* [Work required]
Could you find every line in the entries below that holds the word "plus" and copy it?
────
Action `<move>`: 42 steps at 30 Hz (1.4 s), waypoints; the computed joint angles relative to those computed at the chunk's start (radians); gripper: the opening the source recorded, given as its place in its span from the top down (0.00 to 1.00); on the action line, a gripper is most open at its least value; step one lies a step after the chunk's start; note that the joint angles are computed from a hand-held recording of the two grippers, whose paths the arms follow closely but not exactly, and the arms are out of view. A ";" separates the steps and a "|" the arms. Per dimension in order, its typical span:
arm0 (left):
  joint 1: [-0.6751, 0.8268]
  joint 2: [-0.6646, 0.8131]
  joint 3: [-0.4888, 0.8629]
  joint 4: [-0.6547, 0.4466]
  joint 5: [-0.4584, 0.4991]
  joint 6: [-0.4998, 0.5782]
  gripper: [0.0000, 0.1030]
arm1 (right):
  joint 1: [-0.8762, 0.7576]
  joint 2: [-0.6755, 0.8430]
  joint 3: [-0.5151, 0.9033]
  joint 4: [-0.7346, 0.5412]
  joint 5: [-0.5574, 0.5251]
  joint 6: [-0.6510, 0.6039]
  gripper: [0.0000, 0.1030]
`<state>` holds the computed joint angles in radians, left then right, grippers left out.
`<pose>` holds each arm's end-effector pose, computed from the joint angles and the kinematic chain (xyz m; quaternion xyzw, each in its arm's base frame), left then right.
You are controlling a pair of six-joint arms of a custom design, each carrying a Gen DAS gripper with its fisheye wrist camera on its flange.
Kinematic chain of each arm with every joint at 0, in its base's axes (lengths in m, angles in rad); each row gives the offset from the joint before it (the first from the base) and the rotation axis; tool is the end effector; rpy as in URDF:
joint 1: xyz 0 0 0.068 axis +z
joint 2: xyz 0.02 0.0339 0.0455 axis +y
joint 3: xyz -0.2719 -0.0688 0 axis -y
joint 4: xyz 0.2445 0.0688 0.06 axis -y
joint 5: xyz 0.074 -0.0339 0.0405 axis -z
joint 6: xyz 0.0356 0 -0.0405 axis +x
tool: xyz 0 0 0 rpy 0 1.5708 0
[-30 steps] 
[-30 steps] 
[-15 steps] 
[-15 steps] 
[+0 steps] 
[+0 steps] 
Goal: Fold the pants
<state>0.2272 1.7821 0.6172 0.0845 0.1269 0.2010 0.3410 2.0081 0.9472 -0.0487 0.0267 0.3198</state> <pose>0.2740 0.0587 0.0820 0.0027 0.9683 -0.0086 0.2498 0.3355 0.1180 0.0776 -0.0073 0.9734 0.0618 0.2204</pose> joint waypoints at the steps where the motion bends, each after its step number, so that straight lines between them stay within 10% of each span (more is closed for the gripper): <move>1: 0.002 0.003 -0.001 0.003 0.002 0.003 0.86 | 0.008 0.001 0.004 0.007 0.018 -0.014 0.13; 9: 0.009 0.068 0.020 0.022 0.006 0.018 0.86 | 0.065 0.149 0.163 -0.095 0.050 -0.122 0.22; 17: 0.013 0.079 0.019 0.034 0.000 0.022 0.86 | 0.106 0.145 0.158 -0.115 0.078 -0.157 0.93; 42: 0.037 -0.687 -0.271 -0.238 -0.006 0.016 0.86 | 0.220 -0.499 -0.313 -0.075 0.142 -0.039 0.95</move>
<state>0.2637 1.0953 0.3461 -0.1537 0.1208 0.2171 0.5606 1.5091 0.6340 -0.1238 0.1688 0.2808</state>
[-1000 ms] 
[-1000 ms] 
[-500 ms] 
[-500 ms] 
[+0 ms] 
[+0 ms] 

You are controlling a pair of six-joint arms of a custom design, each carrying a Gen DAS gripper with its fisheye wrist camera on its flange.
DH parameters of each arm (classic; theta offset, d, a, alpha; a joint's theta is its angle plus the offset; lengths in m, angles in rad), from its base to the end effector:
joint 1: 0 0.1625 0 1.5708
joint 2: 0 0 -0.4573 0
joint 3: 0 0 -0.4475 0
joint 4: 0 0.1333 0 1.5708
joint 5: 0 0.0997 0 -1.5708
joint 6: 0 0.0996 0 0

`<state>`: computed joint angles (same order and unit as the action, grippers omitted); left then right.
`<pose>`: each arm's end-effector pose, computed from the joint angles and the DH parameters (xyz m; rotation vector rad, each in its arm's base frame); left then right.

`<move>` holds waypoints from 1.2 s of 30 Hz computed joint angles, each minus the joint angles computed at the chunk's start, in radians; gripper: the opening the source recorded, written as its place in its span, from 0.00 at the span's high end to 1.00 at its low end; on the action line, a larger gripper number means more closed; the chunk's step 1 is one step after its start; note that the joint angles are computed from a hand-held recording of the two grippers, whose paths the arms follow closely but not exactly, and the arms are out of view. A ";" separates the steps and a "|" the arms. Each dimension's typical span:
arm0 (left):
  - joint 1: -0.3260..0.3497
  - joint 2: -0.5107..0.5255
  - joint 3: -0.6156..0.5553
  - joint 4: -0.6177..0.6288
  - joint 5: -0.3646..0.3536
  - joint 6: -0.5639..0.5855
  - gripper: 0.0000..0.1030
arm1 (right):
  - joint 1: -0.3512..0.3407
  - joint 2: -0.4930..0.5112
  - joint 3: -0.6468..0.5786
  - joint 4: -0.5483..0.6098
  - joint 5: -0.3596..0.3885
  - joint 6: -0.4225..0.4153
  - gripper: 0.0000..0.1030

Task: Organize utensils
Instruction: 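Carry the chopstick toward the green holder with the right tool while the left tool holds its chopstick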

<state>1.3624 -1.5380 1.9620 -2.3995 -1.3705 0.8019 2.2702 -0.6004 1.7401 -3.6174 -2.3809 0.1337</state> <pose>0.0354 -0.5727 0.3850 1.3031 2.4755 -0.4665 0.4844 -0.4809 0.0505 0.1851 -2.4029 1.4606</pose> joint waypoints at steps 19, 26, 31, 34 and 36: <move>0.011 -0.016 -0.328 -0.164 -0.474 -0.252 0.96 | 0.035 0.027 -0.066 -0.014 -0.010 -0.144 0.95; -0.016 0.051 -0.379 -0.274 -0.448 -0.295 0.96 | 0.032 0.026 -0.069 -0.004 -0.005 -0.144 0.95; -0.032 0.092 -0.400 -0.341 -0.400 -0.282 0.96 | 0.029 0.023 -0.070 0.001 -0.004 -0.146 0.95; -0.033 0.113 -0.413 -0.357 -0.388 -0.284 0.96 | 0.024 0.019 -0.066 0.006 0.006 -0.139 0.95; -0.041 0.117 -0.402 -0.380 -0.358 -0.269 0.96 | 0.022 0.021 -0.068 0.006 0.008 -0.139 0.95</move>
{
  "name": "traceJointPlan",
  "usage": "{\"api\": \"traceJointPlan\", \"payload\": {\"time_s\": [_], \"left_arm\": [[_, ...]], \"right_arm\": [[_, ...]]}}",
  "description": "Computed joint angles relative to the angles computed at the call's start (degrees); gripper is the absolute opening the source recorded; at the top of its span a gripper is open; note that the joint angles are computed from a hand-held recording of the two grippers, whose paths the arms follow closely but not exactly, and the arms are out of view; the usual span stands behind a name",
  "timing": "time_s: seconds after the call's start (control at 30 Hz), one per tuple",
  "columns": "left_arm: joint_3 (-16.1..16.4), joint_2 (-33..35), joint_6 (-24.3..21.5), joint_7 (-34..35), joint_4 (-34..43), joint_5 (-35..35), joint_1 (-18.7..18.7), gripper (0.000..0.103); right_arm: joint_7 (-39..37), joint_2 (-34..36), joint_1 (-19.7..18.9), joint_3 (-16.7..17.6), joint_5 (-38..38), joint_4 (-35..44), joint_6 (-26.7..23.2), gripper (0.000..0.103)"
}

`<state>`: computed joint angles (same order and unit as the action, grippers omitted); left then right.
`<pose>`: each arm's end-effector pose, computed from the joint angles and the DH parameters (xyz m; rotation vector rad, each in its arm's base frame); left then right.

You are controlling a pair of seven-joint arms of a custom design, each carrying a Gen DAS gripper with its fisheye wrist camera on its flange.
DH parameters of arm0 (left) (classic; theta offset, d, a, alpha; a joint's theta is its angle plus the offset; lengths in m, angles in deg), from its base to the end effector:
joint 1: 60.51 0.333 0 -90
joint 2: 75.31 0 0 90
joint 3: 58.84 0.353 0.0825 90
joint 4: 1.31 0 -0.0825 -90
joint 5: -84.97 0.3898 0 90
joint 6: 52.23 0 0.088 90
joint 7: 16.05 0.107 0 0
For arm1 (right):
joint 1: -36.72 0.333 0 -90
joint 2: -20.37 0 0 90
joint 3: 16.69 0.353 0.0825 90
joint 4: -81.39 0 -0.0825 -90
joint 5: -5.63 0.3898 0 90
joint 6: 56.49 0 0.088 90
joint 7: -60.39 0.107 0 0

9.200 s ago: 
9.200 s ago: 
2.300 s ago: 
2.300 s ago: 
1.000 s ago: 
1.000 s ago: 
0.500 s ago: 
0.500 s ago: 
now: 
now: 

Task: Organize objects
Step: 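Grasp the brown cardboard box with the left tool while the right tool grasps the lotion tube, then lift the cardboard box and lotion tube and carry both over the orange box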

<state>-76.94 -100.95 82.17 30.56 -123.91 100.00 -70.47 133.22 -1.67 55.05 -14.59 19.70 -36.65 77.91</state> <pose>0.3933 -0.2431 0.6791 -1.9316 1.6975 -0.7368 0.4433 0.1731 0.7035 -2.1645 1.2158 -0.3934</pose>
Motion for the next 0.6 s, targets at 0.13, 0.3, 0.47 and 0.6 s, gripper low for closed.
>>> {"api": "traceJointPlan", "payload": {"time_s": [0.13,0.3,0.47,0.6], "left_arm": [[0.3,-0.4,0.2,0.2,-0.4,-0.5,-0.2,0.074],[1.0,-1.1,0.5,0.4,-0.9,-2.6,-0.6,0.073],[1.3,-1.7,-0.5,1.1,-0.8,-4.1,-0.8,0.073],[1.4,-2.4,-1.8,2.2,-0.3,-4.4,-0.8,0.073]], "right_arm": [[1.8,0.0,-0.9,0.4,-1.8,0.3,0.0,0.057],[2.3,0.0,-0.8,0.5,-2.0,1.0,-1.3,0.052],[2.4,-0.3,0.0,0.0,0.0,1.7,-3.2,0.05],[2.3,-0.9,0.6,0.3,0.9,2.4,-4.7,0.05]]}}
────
* [Response for this exercise]
DH parameters of each arm (classic; theta offset, d, a, alpha; a joint's theta is its angle plus the offset; lengths in m, angles in rad), from its base to the end effector:
DH parameters of arm0 (left) (classic; theta offset, d, a, alpha; a joint's theta is its angle plus the offset; lengths in m, angles in deg), from its base to the end effector:

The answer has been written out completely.